Produce all the records again exactly as they stand.

......

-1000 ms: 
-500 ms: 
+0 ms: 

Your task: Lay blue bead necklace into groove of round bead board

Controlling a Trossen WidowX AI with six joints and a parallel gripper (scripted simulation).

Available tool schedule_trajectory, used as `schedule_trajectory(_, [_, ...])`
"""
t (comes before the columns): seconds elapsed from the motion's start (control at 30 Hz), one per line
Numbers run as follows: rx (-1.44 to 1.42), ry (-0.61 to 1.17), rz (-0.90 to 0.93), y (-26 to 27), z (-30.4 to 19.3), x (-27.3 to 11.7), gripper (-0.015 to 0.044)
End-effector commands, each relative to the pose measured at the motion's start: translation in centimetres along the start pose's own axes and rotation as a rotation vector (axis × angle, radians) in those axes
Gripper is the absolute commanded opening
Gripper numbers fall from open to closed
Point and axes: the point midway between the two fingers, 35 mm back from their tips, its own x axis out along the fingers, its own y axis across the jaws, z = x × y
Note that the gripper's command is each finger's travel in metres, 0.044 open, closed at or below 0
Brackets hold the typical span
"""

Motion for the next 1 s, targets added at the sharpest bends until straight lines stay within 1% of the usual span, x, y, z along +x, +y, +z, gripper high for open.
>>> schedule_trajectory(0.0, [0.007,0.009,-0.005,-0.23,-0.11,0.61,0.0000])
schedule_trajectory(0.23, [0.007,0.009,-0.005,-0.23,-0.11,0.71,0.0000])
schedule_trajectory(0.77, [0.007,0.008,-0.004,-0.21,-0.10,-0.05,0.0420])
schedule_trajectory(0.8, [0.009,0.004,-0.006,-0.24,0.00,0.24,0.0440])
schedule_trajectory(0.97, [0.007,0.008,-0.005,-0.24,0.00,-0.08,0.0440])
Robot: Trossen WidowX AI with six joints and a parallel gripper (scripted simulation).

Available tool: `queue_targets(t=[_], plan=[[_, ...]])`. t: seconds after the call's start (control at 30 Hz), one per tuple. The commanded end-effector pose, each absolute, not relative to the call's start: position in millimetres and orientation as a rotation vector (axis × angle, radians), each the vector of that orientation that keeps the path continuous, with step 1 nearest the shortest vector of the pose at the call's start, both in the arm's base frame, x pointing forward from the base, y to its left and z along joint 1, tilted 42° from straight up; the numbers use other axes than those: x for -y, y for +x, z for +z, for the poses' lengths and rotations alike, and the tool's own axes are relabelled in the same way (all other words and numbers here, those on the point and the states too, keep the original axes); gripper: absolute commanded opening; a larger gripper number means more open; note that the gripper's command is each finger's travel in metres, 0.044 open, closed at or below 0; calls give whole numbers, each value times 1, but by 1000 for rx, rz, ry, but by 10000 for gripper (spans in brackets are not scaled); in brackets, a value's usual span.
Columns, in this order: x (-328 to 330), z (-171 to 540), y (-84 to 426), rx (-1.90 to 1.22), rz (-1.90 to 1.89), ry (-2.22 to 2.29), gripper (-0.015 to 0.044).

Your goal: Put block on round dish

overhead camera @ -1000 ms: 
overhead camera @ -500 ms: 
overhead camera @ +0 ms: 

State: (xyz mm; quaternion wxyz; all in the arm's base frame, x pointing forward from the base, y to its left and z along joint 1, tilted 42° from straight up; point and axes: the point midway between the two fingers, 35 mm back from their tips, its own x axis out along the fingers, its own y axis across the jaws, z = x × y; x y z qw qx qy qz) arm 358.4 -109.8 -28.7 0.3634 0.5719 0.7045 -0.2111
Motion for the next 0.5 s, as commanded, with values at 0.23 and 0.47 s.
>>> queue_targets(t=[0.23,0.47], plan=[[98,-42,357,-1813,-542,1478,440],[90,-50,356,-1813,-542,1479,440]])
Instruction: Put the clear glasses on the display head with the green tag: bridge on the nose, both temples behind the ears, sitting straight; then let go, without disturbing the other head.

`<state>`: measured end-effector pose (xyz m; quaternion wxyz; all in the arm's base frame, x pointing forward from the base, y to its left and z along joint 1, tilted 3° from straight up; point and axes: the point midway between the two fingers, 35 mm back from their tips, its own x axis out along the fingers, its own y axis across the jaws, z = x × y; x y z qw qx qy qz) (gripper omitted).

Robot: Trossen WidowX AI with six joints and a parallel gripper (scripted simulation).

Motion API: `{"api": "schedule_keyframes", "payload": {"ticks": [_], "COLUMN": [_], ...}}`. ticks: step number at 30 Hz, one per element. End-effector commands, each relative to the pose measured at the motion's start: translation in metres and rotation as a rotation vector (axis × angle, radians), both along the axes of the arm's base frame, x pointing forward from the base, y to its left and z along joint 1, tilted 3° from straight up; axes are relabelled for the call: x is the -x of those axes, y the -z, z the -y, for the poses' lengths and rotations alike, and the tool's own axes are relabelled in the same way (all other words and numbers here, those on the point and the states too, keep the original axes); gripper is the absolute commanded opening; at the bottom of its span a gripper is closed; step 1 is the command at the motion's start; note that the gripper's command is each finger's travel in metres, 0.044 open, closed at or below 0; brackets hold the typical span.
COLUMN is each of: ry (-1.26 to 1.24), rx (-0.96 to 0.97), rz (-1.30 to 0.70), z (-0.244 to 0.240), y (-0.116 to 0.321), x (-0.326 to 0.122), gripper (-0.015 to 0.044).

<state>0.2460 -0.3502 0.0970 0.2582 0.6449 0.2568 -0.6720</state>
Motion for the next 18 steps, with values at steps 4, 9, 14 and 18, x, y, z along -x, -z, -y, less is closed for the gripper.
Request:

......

Result =
-1000 ms: 
-500 ms: 
+0 ms: 

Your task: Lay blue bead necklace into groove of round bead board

Controlling a Trossen WidowX AI with six joints and a parallel gripper (scripted simulation).

Available tool schedule_trajectory, used as `schedule_trajectory(_, [_, ...])`
"""
t (comes before the columns): seconds elapsed from the motion's start (control at 30 Hz), one per line
Numbers run as follows: rx (-1.44 to 1.42), ry (-0.61 to 1.17), rz (-0.90 to 0.93), y (-26 to 27), z (-30.4 to 19.3), x (-27.3 to 11.7), gripper (-0.015 to 0.044)
End-effector commands, each relative to the pose measured at the motion's start: translation in centimetres along the start pose's own axes and rotation as a rotation vector (axis × angle, radians) in those axes
Gripper is the absolute commanded opening
Gripper numbers fall from open to closed
Point and axes: the point midway between the two fingers, 35 mm back from their tips, its own x axis out along the fingers, its own y axis across the jaws, z = x × y
Note that the gripper's command is each finger's travel in metres, 0.044 open, closed at or below 0
Brackets hold the typical span
"""

Motion for the next 1 s, targets added at the sharpest bends until straight lines stay within 1% of the usual span, x, y, z along +x, +y, +z, gripper high for open.
>>> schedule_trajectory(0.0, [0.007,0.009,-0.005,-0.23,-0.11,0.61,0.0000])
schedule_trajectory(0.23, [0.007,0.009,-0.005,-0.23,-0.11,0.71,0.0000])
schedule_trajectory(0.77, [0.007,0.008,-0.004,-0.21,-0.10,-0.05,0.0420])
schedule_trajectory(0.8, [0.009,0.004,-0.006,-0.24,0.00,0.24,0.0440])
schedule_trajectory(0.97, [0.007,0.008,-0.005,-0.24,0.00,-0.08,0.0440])
Robot: Trossen WidowX AI with six joints and a parallel gripper (scripted simulation).

Available tool: `queue_targets(t=[_], plan=[[_, ...]])`. t: seconds after the call's start (control at 30 Hz), one per tuple. The commanded end-effector pose, each absolute, not relative to the call's start: position in millimetres and orientation as a rotation vector (axis × angle, radians), each the vector of that orientation that keeps the path continuous, with step 1 nearest the shortest vector of the pose at the call's start, both in the arm's base frame, x pointing forward from the base, y to its left and z along joint 1, tilted 42° from straight up; the numbers use other axes than those: x for -y, y for +x, z for +z, for the poses' lengths and rotations alike, and the tool's own axes are relabelled in the same way (all other words and numbers here, those on the point and the states too, keep the original axes); gripper: absolute commanded opening; a larger gripper number means more open; note that the gripper's command is each finger's travel in metres, 0.044 open, closed at or below 0; calls give whole numbers, each value times 1, but by 1000 for rx, rz, ry, but by 10000 for gripper (spans in brackets are not scaled); in brackets, a value's usual span.
Columns, in this order: x (-328 to 330), z (-171 to 540), y (-84 to 426), rx (-1.90 to 1.22), rz (-1.90 to 1.89), ry (-2.22 to 2.29), gripper (-0.015 to 0.044).

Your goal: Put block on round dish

overhead camera @ -1000 ms: 
overhead camera @ -500 ms: 
overhead camera @ +0 ms: 

State: (xyz mm; quaternion wxyz; all in the arm's base frame, x pointing forward from the base, y to its left and z along joint 1, tilted 42° from straight up; point and axes: the point midway between the two fingers, 35 mm back from their tips, its own x axis out along the fingers, its own y axis across the jaws, z = x × y; x y z qw qx qy qz) arm 358.4 -109.8 -28.7 0.3634 0.5719 0.7045 -0.2111
Motion for the next 0.5 s, as commanded, with values at 0.23 and 0.47 s.
>>> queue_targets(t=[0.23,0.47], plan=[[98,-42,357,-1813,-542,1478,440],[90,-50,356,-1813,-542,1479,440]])
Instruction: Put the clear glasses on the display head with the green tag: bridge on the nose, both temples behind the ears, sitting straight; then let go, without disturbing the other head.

`<state>`: measured end-effector pose (xyz m; quaternion wxyz; all in the arm's base frame, x pointing forward from the base, y to its left and z along joint 1, tilted 3° from straight up; point and axes: the point midway between the two fingers, 35 mm back from their tips, its own x axis out along the fingers, its own y axis across the jaws, z = x × y; x y z qw qx qy qz) (gripper omitted).

Robot: Trossen WidowX AI with six joints and a parallel gripper (scripted simulation).

Motion API: `{"api": "schedule_keyframes", "payload": {"ticks": [_], "COLUMN": [_], ...}}`. ticks: step number at 30 Hz, one per element. End-effector commands, each relative to the pose measured at the motion's start: translation in metres and rotation as a rotation vector (axis × angle, radians), both along the axes of the arm's base frame, x pointing forward from the base, y to its left and z along joint 1, tilted 3° from straight up; axes are relabelled for the call: x is the -x of those axes, y the -z, z the -y, for the poses' lengths and rotations alike, and the tool's own axes are relabelled in the same way (all other words and numbers here, those on the point and the states too, keep the original axes); gripper is the absolute commanded opening; at the bottom of its span a gripper is closed; step 1 is the command at the motion's start; note that the gripper's command is each finger's travel in metres, 0.044 open, closed at or below 0; brackets hold the typical span.
COLUMN is each of: ry (-1.26 to 1.24), rx (-0.96 to 0.97), rz (-1.30 to 0.70), z (-0.244 to 0.240), y (-0.116 to 0.321), x (-0.326 to 0.122), gripper (-0.015 to 0.044).

<state>0.2460 -0.3502 0.0970 0.2582 0.6449 0.2568 -0.6720</state>
Motion for the next 18 steps, with values at steps 4, 9, 14 and 18, x, y, z along -x, -z, -y, less is closed for the gripper.
Request:

That's the full output for the exercise.